Son yıllarda okullarda, spor salonlarında, kışlalarda, hatta çocuk yuvalarında giderek daha sık görülmeye başlanan bir mikrop var.
Bu, kısaca MRSA adıyla bilinen, stafilokok ailesinden penisilinlere dirençli bir bakteri türü.
Bu bakterinin yol açtığı enfeksiyonlar daha çok hastanelerde veya yoğun bakım ünitelerinde yatan hastalarda görülüyor. Ancak, MRSA’ nın 10 yıldan beri giderek artan oranlarda hastanelerde yatan hastalar dışında sağlıklı insanlarda da hastalık yapabildiği ortaya çıkmaya başladı.

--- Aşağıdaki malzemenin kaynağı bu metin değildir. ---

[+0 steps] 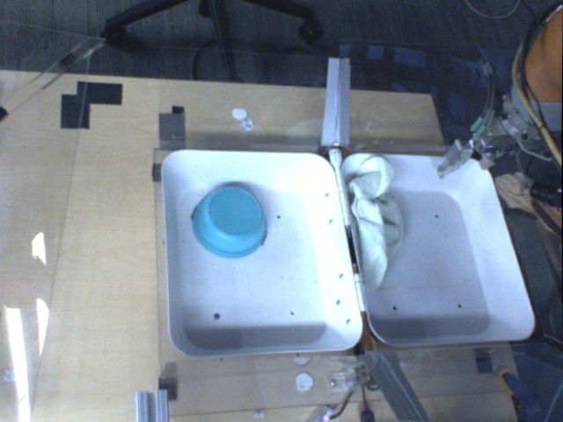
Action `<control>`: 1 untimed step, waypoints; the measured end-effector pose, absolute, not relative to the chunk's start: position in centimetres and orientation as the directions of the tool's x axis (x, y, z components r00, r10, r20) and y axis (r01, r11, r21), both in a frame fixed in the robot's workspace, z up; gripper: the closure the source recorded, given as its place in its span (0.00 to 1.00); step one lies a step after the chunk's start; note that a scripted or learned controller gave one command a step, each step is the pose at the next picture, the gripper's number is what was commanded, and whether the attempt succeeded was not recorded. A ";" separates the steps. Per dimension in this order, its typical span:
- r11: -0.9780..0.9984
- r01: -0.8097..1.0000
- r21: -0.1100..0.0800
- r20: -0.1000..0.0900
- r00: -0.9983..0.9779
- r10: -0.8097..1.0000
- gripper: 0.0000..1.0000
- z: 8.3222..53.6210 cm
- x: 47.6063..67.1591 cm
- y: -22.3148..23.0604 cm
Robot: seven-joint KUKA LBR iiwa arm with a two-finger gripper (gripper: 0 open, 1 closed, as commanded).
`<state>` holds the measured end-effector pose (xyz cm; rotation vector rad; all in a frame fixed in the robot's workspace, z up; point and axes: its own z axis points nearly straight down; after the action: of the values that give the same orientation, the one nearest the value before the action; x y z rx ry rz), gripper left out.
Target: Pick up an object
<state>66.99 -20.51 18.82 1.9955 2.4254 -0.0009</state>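
A blue bowl [230, 221] lies upside down in the left part of the left bin [264, 323]. A crumpled white cloth [373, 216] rests against the left wall of the right bin [457, 323], draped from the far corner toward the middle. My gripper [457, 157] hovers over the far right corner of the right bin, well apart from the cloth and the bowl. Nothing is seen in its grasp.
A metal upright post [338, 104] stands behind the seam between the bins. The arm and its cables [532, 112] fill the upper right. The wooden bench [79, 236] stretches to the left, and a chair base [211, 11] sits on the floor behind.
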 end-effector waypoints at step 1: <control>0.199 0.980 0.002 -0.003 -0.199 0.980 1.00 19.8 67.2 -20.4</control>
<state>67.20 -20.38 19.75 1.9858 2.4294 -0.0009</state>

İstatistiklere göre, MRSA’ nın etken olduğu enfeksiyonların yüzde 15’ i hastane dışında meydana geliyor. Bu enfeksiyonlar çoğu zaman tehlikeli olmayan deri veya yumuşak doku iltihabı şeklinde karşımıza çıksa da, zaman zaman ölümcül tablolar da gelişebiliyor.

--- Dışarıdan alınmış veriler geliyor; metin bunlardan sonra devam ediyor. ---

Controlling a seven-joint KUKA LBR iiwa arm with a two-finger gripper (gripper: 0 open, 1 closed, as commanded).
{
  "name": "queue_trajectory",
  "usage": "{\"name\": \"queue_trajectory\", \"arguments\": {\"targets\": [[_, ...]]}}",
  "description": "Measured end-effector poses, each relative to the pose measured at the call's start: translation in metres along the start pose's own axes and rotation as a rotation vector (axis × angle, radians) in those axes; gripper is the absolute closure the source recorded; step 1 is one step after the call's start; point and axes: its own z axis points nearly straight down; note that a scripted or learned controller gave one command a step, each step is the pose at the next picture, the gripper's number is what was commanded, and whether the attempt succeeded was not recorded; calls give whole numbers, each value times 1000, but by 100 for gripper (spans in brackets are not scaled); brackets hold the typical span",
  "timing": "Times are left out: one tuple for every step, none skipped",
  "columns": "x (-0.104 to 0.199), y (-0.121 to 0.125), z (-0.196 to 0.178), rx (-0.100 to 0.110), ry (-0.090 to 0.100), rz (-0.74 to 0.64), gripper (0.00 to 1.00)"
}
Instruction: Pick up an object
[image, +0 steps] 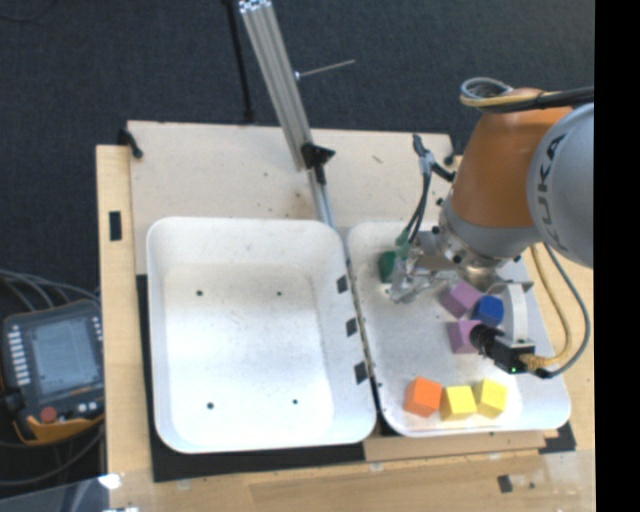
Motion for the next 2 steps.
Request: {"name": "queue_trajectory", "arguments": {"targets": [[62, 1, 8, 3, 0, 0, 100], [121, -3, 22, 6, 0, 0, 100]]}}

Bir şeyi yok diye evine gönderiliyor
Mesela, geçtiğimiz günlerde Virjinya’ da 17 yaşında lise son sınıf öğrencisi bir genç MRSA’ nın sebep olduğu bir enfeksiyon sonucu hayatını kaybetti. Önce, yan ağrısı şikayeti ile bir hastaneye başvuran ancak bizde de gazetelerde sık sık okuduğumuz gibi ‘önemli bir şeyi olmadığı’ söylenerek evine gönderilen genç, üç gün sonra ağırlaşarak tekrar hastaneye götürülüyor ve yapılan incelemelerde böbrek, akciğer, karaciğer ve kalp kaslarında MRSA’ nın yol açtığı iltihap ve apseler saptanıyor. Yoğun bakıma kaldırılan ve suni solunum uygulanmaya başlanan hasta birkaç gün içinde hayatını kaybediyor.
New York’ da 12 yaşında bir ortaokul öğrencisinin de MRSA enfeksiyonu sonucu ölmesi üzerine okul idareleri paniğe kapıldılar. Enfeksiyonun görüldüğü çevredeki okullar kapatılarak bakterinin yayılmasının önlenebilmesi için dezenfeksiyonun yapılmaya başlandı.

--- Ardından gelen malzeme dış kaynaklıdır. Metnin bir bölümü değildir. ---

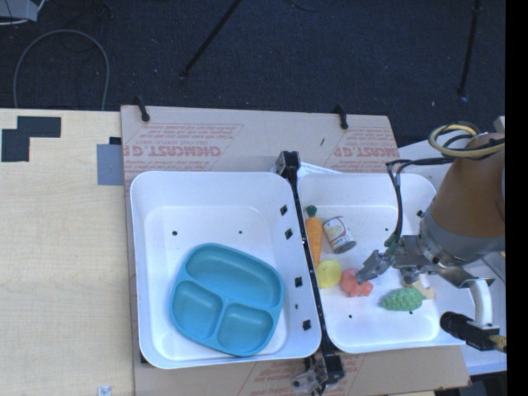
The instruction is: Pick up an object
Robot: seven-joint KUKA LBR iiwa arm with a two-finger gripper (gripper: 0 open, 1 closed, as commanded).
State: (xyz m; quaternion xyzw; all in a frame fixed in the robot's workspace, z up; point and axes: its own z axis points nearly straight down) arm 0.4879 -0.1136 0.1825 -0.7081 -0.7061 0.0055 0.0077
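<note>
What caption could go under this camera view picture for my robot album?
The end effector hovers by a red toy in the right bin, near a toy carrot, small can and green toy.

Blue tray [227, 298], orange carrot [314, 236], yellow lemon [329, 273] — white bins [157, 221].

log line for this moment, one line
arm: over right bin | gripper: above red toy, nothing seen held | nearby: yellow toy, green toy, can, carrot

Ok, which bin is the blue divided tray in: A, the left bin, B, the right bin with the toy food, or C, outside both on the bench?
A: the blue divided tray lies flat in the left bin, across the divider from the carrot and can.
</note>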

MRSA aslında bir hastane mikrobu
Amerika’ da yayınlanan bir rapora göre tedavi için hastaneye yatan her 1000 hastanın 50 kadarı, yani yüzde 5’ i bu bakteriyle karşılaşıyor. MRSA’ nın 2005 yılında 94 bin insanın hastalanmasına ve bunların 19 bininin ölümüne yol açtığı biliniyor. Asrın vebası olarak nitelenen AİDS’ den bir yılda ölenlerin sayısının 17 bin olduğu dikkate alınırsa, bu bakterinin önemi herhalde daha iyi anlaşılacaktır.
Bu ölümlerin çoğu, hastanelerde veya diyaliz merkezi, bakımevi gibi sağlık kuruluşlarında tedavi gören, bağışıklık sistemi zayıf olan yaşlı kişilerde ortaya çıksa da, hastane dışında birbirleri ile yakın temas içinde olanlar, özellikle sporcular, askerler ve hapishanede bulunanlar da risk altındalar.
**Bakteri deriden bulaşıyor
**
MRSA, nezle ve gripte olduğu gibi öksürük ve hapşırma ile havaya saçılan virüslerle solunum yoluyla değil, deriden deriye temasla bulaşıyor ve derideki çizik, çatlak ve yaralar bulaşmayı kolaylaştırıyor. Bakteri ile kirlenmiş eşya ve yüzeylerden de bulaşma mümkün, ancak bu daha seyrek rastlanan bir durum.
MRSA, sağlıklı insanlarda antibiyotik kullanılmadan da düzelebilen sivilce veya çıban şeklinde deri iltihaplarına sebep oluyor. Ancak, bazı durumlarda bakterilerin buradan kana karışarak akciğerlerde ve diğer organlarda enfeksiyona yol açması da mümkün.
**El yıkamak çok önemli
**
MRSA enfeksiyonlarının önlenmesi mümkün. Bunun için en önce, derilerinde sivilce veya çıban olanların mutlaka bir doktora görünmeleri ve tedavi olmaları gerekiyor.
Bulaşma açısından da ellerin sık yıkanması en önemli tedbir; özellikle de biriyle temas ettikten sonra. Başkalarına ait havlu, tarak, tırnak makası, tıraş makinesi, diş fırçası… gibi şahsi eşyalar kesinlikle kullanılmamalı. Derideki kesik ve sıyrıklar mutlaka temiz bir bandajla kapatılmalı. Derilerinde yara olanlara kesinlikle temas edilmemeli.